'Mindcraft': four highlights from the Danish design expo at Salone del Mobile

Each year Denmark’s quirkily named Agency for Culture and Palaces and the Danish Arts Foundation sponsor a showcase of Danish craftsmanship during Salone del Mobile in Milan. Called Mindcraft, it brings together both well-established and emerging talents across a wide field of crafts, from product design to textiles and from fashion to sound installation.
For the second year running, Mindcraft has been curated by the Danish-Italian design duo Stine Gam and Enrico Fratesi of GamFratesi, who have an enviable track record for creating commercially successful but aesthetically uncompromising products. They have also designed a strikingly theatrical backdrop to the exhibition space of the Circolo Filologico Milanese, with many of the exhibits placed on revolving plinths. This year’s show – which is subtitled ‘In My Mind Craft’ – is typically diverse, and Wallpaper* was treated to some of the highlights recently in Copenhagen.
Pictured: Heavy Stack (Extrude)’, details, by Maria Bruun & Anne Dorthe Vester.
Heavy Stack (Extrude)
Equally intriguing are the mysterious wood-and-ceramic constructions called ‘Heavy Stack’, developed by two young women: architect Anne Dorthe Vester and designer Maria Bruun. Young and enthusiastic, Maria and Anne are definitely talents to watch: their current work includes a chunky oak bench with thick ceramic ‘legs’ and an oak double chair with brass-inlaid arms and a circular seat pad that looks like rubber but is actually made from black ceramic.

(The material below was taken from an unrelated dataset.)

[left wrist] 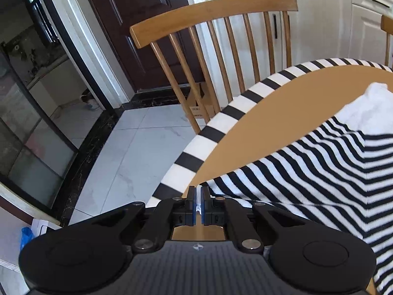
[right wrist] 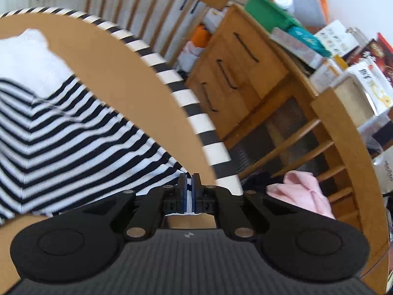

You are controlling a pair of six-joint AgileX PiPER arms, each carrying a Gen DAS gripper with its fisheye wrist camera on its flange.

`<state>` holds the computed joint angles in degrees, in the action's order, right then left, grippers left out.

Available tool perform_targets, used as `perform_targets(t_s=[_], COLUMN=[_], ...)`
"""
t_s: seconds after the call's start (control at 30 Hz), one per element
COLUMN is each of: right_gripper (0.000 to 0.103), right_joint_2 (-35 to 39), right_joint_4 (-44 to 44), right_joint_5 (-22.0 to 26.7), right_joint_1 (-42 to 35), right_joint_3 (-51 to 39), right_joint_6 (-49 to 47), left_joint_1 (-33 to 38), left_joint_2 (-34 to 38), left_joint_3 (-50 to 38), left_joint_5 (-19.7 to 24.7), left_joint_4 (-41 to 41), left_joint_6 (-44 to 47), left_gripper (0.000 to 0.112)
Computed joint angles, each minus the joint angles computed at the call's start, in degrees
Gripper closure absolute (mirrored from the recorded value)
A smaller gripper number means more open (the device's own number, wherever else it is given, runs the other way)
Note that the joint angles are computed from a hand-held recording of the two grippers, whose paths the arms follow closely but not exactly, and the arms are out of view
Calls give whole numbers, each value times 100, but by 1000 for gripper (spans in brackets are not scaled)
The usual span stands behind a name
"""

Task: Fold clothes
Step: 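Pull the hem to straighten the sweater, then open both grippers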

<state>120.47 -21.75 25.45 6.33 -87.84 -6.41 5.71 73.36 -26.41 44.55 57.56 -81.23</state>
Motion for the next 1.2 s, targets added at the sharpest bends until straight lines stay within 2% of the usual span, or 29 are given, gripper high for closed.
perform_targets(t_s=[0.13, 0.23, 0.33, 0.4, 0.43, 0.5, 0.53, 0.57, 0.67, 0.73, 0.83, 1.0, 1.1, 1.2], right_gripper=[100, 100, 93, 73, 72, 73, 72, 70, 72, 72, 75, 76, 76, 76], right_joint_2=[137, 302, 287, 164, 16, -277, -368, -342, 288, 772, 1292, 1855, 1752, 1388], right_joint_4=[-368, -218, 569, 884, 1080, 2077, 2650, 3223, 4717, 4744, 4402, 4186, 3993, 4064], right_joint_5=[16, 209, 448, 572, 429, 24, -45, 115, 1206, 1368, 1348, 1674, 1603, 1267], right_joint_1=[29, 46, -39, -112, -172, -370, -375, -352, -297, -57, 301, 578, 734, 822], right_joint_3=[-192, -386, -490, -498, -391, -141, -138, -341, -1555, -2134, -2686, -3393, -3136, -2387], right_joint_6=[143, -127, -845, -1161, -1416, -2458, -2870, -3166, -3651, -3386, -2996, -2555, -2783, -3383], left_joint_1=[305, 412, 506, 739, 806, 773, 761, 766, 451, 190, -54, -353, -502, -605], left_joint_2=[263, 450, 295, -83, -305, -757, -905, -940, -342, 278, 1133, 2172, 2432, 2535], left_joint_3=[-117, -134, -89, -49, -43, -34, -73, -162, -701, -1099, -1605, -2177, -2243, -2127], left_joint_5=[-163, -264, -422, -589, -587, -540, -618, -850, -1249, -1325, -1463, -1550, -1555, -1565], left_joint_4=[290, 397, 301, -116, -248, -162, -116, -52, 309, 603, 897, 865, 970, 1327], left_joint_6=[12, 46, 480, 1148, 1384, 1467, 1511, 1542, 1081, 656, 201, 78, -45, -398], left_gripper=[109, 109, 107, 103, 101, 102, 98, 96, 89, 87, 87, 87, 87, 87])
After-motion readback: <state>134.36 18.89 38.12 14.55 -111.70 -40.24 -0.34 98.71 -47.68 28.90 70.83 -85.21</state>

Their ‘Heavy Stack’ objects are built from lengths of untreated oak enclosing thick ceramic rings, created by adapting a machine that was originally designed for extruding bricks. By taking changing its profile from square to round Vester and Bruun were able to persuade it to squeeze out hollow tubes instead, which they shaped into perfect circles and ellipses while the ceramic was still soft.

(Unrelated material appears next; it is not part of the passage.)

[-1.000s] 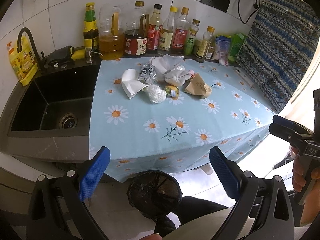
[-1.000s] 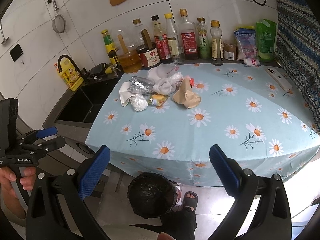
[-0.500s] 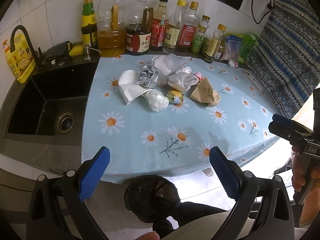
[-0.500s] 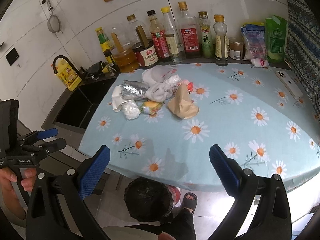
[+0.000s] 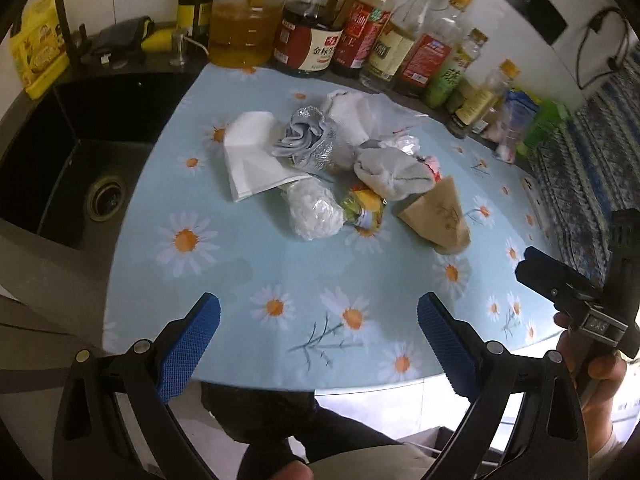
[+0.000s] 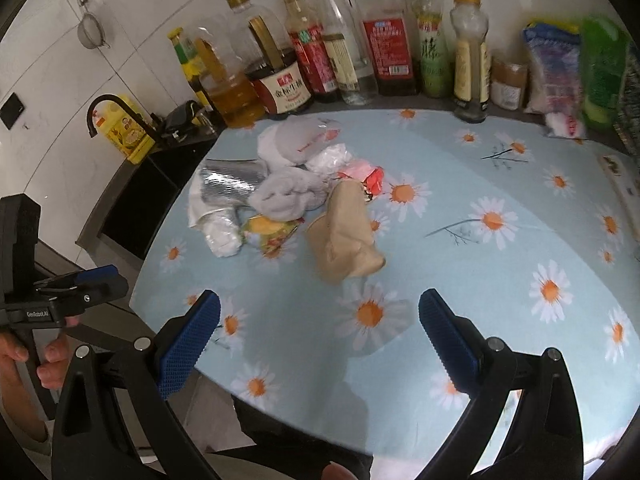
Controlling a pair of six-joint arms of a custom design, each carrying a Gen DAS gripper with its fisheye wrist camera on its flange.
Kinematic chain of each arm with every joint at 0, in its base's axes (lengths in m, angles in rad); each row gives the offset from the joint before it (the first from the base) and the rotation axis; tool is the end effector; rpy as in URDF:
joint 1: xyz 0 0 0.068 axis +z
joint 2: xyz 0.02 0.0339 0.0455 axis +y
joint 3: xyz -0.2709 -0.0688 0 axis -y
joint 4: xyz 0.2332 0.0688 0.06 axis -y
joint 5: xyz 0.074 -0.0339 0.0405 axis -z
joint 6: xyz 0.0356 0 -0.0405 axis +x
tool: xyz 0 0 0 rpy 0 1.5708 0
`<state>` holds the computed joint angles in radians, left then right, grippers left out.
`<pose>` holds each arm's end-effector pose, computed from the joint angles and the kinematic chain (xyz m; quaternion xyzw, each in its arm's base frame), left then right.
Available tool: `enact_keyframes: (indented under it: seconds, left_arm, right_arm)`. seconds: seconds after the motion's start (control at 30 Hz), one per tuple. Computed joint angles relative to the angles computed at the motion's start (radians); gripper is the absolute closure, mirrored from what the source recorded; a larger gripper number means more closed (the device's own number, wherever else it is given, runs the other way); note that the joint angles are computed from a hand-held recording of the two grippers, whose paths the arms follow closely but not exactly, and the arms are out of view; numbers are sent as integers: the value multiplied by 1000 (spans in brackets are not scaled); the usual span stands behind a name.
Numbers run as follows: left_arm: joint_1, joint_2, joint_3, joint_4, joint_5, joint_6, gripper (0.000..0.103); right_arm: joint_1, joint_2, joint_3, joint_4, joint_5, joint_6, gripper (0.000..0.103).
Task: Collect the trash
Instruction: 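Close the right gripper on the brown paper bag while the left approaches the plastic bag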
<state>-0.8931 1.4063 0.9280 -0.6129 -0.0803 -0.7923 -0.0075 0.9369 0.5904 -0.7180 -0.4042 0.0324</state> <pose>0.1657 -0.2014 0.2295 0.0394 0.9699 -0.1512 0.1870 0.1511 0.0129 0.2157 -0.0313 0.9492 0.1974 0.2429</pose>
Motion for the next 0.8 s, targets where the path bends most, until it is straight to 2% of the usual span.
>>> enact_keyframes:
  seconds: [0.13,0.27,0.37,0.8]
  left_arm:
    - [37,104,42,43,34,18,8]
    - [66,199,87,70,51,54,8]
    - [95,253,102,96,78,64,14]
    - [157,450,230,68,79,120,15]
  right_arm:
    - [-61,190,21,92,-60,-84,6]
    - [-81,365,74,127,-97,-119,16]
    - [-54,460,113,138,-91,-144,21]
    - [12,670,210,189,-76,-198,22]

Pictured: ’Sølvegade Chair’, and detail, by Cecilie Manz.
Sølvgade Chair
Cecilie Manz is a living legend of Danish design. Her work encompasses furniture, ceramics, textiles, lighting, glassware and the Beolit 12 portable radio for Bang & Olufsen, but she has a special affinity with chairs – and for Mindcraft 2016 she has created what she describes as her Platonic ideal of a kitchen chair. Called the ‘Sølvegade Chair’ after the central-Copenhagen street her studio is on, its deceptively simple design is a masterpiece of refinement. Made from solid Oregon pine, whose red tint she has always admired, its crisp detailing and general look of ‘rightness’ has ‘classic of the future’ written all over it.

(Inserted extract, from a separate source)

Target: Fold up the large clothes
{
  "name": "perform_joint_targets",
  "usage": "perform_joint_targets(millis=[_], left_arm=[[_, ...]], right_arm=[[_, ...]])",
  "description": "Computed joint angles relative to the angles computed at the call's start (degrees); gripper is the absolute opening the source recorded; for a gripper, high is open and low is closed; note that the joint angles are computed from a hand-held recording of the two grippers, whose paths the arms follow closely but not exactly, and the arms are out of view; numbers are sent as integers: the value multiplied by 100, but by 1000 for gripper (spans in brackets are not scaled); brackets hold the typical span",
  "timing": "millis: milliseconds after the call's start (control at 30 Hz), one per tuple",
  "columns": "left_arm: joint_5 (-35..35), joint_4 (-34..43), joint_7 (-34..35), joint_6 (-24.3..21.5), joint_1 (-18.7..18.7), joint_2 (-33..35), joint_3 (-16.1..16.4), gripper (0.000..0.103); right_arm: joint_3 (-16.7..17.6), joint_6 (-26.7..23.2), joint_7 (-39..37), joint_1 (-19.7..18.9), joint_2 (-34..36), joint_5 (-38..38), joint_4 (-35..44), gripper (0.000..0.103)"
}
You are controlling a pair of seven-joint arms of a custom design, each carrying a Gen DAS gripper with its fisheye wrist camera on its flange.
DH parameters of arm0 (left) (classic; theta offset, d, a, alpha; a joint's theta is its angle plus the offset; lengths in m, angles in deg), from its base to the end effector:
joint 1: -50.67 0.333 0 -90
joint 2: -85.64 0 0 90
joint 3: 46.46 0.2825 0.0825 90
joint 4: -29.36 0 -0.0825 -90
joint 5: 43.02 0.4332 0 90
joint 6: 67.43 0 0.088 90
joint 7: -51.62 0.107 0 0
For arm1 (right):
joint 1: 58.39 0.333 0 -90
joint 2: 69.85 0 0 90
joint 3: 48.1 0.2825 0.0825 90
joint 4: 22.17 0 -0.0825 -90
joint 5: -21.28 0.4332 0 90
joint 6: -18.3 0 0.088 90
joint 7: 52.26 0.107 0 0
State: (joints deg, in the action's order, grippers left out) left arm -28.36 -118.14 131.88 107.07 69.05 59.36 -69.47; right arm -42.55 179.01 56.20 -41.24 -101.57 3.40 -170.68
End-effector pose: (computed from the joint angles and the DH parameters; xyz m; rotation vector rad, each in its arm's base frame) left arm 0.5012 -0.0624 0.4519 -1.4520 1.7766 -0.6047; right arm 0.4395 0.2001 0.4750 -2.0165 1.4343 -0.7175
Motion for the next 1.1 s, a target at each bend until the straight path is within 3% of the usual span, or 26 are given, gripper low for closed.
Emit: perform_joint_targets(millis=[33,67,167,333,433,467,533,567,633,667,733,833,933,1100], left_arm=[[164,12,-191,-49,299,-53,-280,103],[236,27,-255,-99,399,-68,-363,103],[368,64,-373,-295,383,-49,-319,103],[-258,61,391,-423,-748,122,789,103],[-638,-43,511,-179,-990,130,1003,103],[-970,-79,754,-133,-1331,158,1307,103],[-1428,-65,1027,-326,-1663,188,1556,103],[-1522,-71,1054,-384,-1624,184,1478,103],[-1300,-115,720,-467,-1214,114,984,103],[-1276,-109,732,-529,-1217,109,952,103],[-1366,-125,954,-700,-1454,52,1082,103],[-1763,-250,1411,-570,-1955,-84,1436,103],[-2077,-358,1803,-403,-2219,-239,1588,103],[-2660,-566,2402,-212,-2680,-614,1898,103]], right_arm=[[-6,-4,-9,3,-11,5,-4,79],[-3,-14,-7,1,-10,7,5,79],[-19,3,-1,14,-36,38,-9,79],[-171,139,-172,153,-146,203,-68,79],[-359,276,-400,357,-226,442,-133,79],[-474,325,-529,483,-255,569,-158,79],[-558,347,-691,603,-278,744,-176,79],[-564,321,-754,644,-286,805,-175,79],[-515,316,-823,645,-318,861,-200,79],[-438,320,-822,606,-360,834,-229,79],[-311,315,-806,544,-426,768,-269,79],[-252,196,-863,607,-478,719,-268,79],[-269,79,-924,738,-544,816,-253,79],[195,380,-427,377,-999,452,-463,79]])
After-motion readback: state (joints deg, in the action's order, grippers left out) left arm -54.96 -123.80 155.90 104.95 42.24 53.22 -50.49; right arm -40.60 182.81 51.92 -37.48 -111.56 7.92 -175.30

Pictured: ’Primal Pottery Project’, details, by Ole Jensen.
Primal Pottery Project
Ole Jensen is one of the best-known potters in Denmark, with an enviable portfolio of instantly recognisable designs for Normann Copenhagen, Muuto and Royal Copenhagen among many other brands. But for Mindcraft this highly creative ceramicist has gone back to basics, building up a collection of witty and powerfully shaped terracotta vessels which he’s called his ‘Primal Pottery Project’.
Inspired by the visual resemblances between elements of traditional pots and parts of the human body, these quirky and characterful objects reference ears, legs and breasts, the raw nature of the red fired clay emphasised by a bright red interior glaze.
Pictured: ’Mindcraft’, and detail, by Øivind Alexander Slaattto.
Mindframes
Øivind Alexander Slaattto is probably best known for his BeoPlay A9 speaker for Bang & Olufsen, with its passing resemblance to a particularly stylish archery target. Based in north Copenhagen in an attic studio he shares with three or four other young designers, he trained as a tuba player before studying at the Danish Design School (now part of the Royal Danish Academy of Fine Arts).
For Mindcraft he has developed a collection of tubular glass hourglasses Mindframes, which he’s called Mindframes are are, he says, ‘designed to help you keep track of time while staying sane.’ Artfully constructed from clear acrylic tubes divided by angled brass discs, each Mindframe measures two different periods of time from as little as a minute to as long as 16 hours, one period for work and the other, longer period for rest and reflection. Slaatto, who doesn’t carry a smartphone or check his email outside working hours, says the idea derives from research that shows that the brain can only absorb information successfully for 45 minutes at a time.